== Problem ==
Some entries follow. Reproduce exactly the lines starting at the one with "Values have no" and stopping after the one with "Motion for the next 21".

== Entries taken from a collection ==
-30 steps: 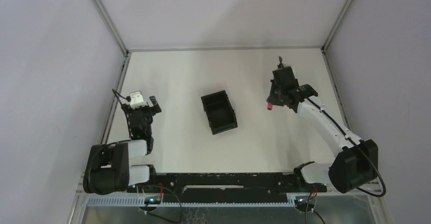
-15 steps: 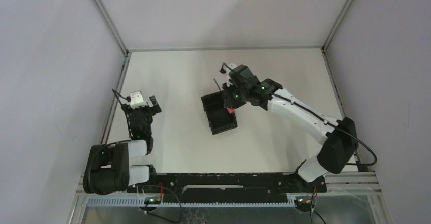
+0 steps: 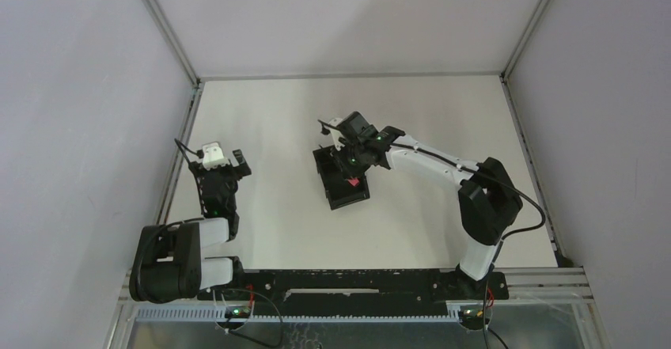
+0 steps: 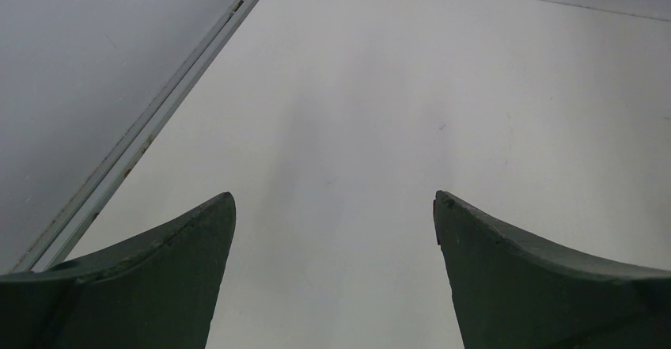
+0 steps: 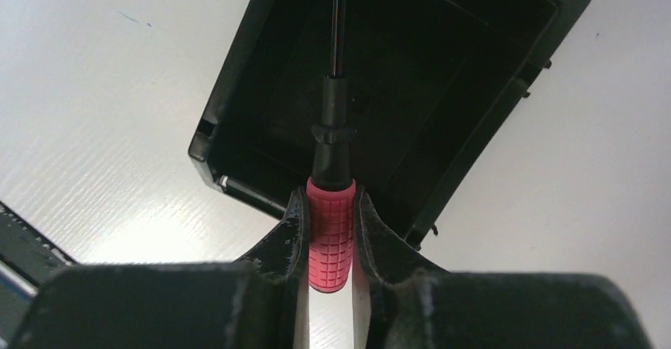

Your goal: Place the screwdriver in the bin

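The screwdriver has a red gridded handle and a thin dark shaft. My right gripper is shut on the handle. The shaft points forward over the inside of the black open-top bin. From the top view the bin sits mid-table, and the right gripper hangs over it with the screwdriver's red handle showing above the bin's inside. I cannot tell whether the screwdriver touches the bin. My left gripper stands open over bare table with nothing between its fingers, and it is far left of the bin.
White tabletop with a metal rail along its left edge and another rail on the right. Grey walls close in the back and sides. A black bar runs along the near edge by the arm bases.
My right arm has swung from the back right of the table leftward, carrying the screwdriver to above the bin. The left arm has not moved.
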Robot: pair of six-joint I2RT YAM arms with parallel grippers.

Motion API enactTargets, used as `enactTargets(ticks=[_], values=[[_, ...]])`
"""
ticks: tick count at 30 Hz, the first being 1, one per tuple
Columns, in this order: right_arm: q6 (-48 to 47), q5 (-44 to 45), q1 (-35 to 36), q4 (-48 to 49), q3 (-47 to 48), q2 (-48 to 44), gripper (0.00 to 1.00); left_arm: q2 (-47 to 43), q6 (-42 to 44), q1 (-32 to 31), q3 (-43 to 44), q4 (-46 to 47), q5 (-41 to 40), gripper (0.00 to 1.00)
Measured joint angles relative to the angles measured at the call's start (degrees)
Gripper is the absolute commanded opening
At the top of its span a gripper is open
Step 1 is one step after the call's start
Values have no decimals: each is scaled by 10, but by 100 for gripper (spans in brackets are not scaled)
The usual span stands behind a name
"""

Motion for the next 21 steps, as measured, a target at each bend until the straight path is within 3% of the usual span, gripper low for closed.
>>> enactTargets(ticks=[12,21], values=[[-46,11,0,56,-33,29,32,0,0,0,0,0,0,100],[-39,31,1,70,-50,41,51,0,0,0,0,0,0,100]])
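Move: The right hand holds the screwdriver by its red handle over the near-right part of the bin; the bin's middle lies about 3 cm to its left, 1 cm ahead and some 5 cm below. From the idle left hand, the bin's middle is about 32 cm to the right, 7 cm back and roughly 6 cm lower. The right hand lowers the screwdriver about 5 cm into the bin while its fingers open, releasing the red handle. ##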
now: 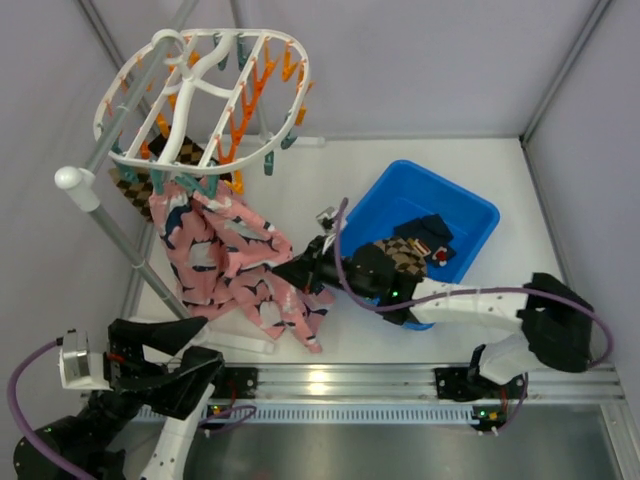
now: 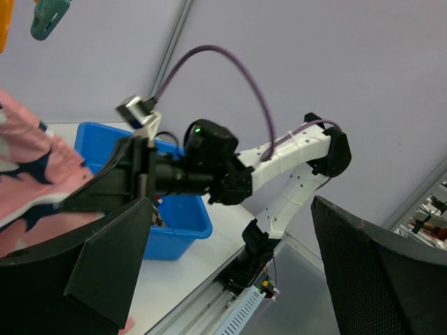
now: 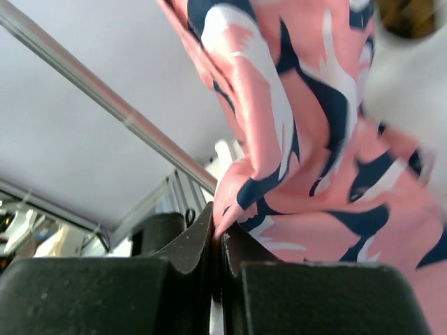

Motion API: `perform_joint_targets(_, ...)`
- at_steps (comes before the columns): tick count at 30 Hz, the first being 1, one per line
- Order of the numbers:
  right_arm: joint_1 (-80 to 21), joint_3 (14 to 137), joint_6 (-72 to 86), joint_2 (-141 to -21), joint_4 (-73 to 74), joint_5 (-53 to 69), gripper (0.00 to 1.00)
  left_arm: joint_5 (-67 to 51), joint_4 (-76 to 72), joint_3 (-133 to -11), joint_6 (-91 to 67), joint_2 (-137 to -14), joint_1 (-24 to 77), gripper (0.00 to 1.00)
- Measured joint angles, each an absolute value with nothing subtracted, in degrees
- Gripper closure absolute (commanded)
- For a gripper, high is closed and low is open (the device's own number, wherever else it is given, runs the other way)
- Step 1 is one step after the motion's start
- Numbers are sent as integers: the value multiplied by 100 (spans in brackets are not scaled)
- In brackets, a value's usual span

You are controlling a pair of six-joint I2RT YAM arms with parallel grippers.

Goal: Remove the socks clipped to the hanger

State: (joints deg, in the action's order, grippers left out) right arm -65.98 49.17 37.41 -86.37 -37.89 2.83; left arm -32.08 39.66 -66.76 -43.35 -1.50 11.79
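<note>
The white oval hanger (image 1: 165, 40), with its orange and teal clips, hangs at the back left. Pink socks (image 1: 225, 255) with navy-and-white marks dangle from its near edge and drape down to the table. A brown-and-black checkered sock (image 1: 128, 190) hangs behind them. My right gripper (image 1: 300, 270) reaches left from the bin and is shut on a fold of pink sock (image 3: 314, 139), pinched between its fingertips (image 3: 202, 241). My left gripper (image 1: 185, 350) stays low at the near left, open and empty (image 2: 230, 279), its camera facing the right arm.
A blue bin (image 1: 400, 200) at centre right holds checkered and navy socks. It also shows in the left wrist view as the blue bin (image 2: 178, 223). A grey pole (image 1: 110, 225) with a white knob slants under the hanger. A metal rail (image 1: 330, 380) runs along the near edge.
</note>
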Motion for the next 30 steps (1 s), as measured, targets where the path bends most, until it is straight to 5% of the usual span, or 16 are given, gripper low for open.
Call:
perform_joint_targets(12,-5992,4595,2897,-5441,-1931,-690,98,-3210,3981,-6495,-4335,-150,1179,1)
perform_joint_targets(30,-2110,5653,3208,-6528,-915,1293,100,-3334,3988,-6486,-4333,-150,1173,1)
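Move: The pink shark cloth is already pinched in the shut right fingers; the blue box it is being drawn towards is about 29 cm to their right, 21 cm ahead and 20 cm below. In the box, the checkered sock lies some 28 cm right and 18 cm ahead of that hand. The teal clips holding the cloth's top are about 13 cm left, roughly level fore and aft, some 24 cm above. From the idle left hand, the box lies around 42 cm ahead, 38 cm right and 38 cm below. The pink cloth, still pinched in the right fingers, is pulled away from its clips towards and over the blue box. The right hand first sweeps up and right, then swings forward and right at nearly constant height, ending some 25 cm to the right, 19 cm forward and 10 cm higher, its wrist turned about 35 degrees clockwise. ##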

== Written answer ==
Values have no decimals: each is scaled by 10, but by 100 for gripper (spans in brackets are not scaled)
The usual span stands behind a name
"""

Motion for the next 21 steps, as measured, a target at each bend until the straight path is within 3% of the usual span, gripper low for closed.

No further output is needed here.